> Assignment: Set out each line from the following listing that includes the word "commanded".

---------------

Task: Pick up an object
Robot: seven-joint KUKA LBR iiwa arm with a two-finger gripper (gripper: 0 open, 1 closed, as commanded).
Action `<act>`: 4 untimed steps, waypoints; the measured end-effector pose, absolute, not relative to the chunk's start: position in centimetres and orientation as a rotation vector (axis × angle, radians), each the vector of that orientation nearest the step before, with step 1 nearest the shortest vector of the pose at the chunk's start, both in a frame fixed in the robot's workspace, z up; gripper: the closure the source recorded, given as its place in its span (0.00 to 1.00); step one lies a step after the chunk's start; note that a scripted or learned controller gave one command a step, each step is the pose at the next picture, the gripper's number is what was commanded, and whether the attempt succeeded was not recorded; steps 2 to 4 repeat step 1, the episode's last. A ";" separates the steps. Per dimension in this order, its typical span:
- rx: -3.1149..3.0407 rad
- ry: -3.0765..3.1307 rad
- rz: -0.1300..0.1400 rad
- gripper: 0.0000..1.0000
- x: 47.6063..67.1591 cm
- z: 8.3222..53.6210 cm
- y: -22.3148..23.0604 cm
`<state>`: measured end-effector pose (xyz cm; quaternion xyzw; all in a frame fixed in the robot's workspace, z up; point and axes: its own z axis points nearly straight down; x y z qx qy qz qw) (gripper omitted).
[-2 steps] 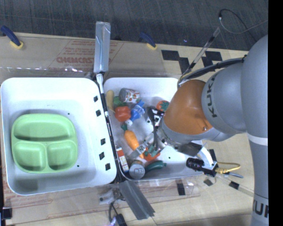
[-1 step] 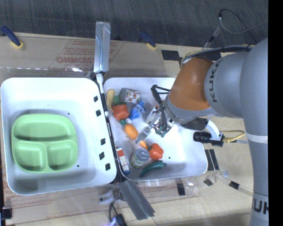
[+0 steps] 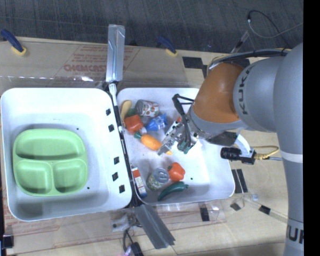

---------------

> Response to the task:
Robot: seven-joint KUKA LBR iiwa arm with a two-finger gripper (gripper: 0 open, 1 closed, as commanded).
Action `<act>`: 4 untimed steps, waypoints; the measured end-effector pose, absolute, not relative to the chunk's start: position in centimetres and orientation as a rotation vector (axis × angle, radians), each the vector of that orientation nearest the step before, with step 1 nearest the shortest vector of the pose at the chunk's start, both in a frame fixed in the robot's workspace, z up; gripper: the closure the source recorded, given as its place in its span (0.00 to 1.00); step one lies a step after the chunk's start; note that a scripted or learned controller gave one command a step, each step is the pose at the next picture, the gripper's number is what was commanded, and whether the attempt succeeded was not recorded; steps 2 to 4 repeat step 1, the episode's last. A ";" separates the steps. Per dimension in this order, its typical span:

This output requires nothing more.